Determining the actual and practical risks of a hybrid-style voting system is dependent on error-checking over all other principles. Knowing when there’s been an error — even if the error itself is unknown and needs to be investigated — is the first step in all cases.  So far, experience tells us that this system meets the challenges by including:

  • Ballots that are human- and machine- readable

  • Auditability by hand and by machine

  • Auditability and error detection not dependent on closed code

  • Primary data storage (paper ballot) has a long shelf life


The political controversy surrounding absentee ballots, remote voting, vote by mail, or other methods; these just aren’t supported by evidence. Voter fraud in the United States is vanishingly rare, and has never come anywhere close to making a difference in any recorded election.  In a recent sample of a half dozen years in Washington State, there were only 14 cases of improper, duplicate, or fraudulent votes in 10 million, and only half of those (7) met the minimum bar for legal action. 

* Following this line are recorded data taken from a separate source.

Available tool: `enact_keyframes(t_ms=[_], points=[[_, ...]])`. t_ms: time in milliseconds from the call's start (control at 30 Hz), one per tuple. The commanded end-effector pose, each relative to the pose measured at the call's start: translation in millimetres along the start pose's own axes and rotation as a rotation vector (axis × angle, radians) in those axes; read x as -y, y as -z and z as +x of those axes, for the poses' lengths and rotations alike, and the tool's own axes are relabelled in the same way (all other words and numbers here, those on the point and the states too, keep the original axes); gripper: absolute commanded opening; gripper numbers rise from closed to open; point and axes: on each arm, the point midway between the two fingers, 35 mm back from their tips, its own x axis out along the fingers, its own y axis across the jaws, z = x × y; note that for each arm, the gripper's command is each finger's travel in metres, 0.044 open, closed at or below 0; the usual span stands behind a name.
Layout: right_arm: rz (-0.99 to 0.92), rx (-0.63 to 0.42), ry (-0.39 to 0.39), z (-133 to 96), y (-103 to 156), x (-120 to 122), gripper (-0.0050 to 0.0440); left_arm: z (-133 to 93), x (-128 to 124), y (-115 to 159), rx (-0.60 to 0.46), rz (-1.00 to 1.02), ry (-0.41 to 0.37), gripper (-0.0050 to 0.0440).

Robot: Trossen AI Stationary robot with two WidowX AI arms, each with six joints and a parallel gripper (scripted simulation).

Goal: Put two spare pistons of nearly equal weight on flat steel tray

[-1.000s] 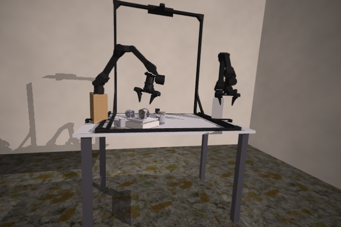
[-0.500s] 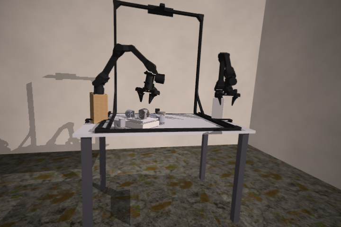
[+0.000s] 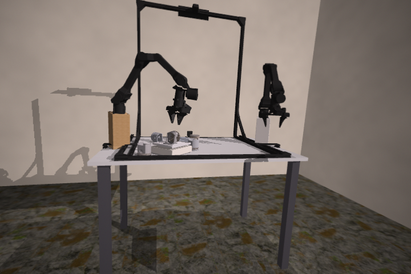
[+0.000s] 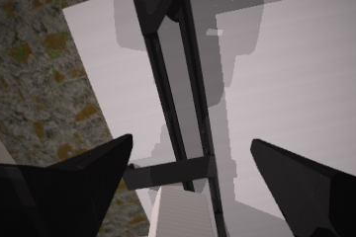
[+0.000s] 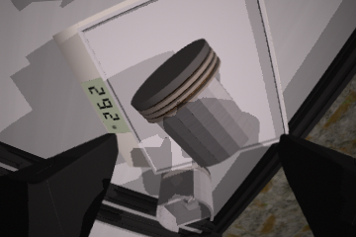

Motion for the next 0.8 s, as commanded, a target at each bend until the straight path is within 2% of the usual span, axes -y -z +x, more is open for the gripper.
enact_keyframes(t_ms=[0, 767], points=[[0.097, 0.015, -0.01, 1.0, 1.8, -1.7, 0.0378, -0.1, 0.3, 0.0, 0.0, 0.001, 0.002, 0.044], [0.649, 0.111, -0.031, 1.0, 1.8, -1.7, 0.0378, -0.1, 0.3, 0.0, 0.0, 0.001, 0.002, 0.044]])
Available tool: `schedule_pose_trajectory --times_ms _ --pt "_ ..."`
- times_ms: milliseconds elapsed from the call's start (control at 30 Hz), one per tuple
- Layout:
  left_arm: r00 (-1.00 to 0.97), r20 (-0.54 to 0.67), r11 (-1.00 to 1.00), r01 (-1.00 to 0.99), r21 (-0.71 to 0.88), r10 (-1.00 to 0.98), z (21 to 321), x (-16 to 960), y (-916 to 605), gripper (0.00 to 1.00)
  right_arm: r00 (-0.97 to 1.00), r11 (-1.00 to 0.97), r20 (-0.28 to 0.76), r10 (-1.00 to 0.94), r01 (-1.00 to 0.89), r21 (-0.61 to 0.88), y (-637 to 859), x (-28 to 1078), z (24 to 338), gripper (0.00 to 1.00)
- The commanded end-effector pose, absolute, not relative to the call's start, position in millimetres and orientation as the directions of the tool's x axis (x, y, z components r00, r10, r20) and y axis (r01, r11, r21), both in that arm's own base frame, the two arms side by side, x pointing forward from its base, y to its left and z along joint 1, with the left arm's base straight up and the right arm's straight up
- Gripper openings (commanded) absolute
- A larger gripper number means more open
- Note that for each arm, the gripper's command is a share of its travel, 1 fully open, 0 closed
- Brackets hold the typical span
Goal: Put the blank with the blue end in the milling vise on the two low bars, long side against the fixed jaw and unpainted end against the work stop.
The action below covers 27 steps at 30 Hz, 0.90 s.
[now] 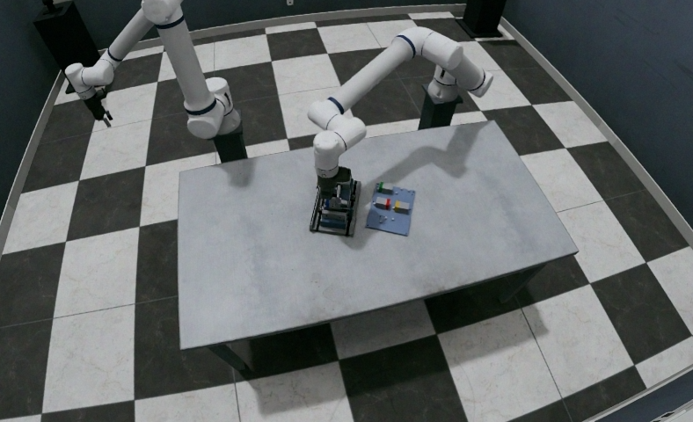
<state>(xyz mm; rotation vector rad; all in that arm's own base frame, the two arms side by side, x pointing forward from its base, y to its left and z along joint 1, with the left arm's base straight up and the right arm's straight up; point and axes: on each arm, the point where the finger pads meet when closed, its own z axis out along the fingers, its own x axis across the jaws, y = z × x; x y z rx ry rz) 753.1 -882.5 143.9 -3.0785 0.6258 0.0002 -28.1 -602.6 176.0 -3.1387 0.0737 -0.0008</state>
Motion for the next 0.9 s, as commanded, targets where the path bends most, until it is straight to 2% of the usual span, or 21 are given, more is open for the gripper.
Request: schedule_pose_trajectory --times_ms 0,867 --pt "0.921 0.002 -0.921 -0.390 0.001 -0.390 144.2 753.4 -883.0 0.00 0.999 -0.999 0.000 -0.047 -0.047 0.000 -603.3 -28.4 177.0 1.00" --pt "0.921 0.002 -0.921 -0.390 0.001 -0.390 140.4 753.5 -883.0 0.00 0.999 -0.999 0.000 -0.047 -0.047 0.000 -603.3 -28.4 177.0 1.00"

If we consider that an error rate, it’s just 0.0007%.  For context, the NYU School of Law (numbers from the Brennan Center for Justice) calculates the average rate of error or fraud in the United States as historically between 0.0003% and 0.0025%.  That’s more than a decade operating well below the average problem rates, with no real emergent change or risk.

Even more critical in the current context, a hybrid vote-by-mail approach is exactly what was needed when the COVID-19 pandemic spread throughout the nation. Serendipitous or not, it was and remains the right solution for the situation, allowing us to continue as a functional democracy without undue risk to the health of the citizenry.


What the future holds: Hash the Vote

Maintaining and restoring trust in a democratic system depends both on secure voting methods that satisfy the demands of the past to remain open and auditable, and the demands of the future to be accessible and internet-enabled.  Hybrid approaches like the one implemented in Washington have been successful so far, and appear well-positioned and durable to survive future demands.

For example, one of the high-potential demands might be to provide voters with confirmation not only that their ballot was received, but that each vote was counted correctly. Using the existing platform with a carefully implemented hashing of each vote number and response along with the ballot identifier could provide this — and it’s the most likely next step.  We look forward to it.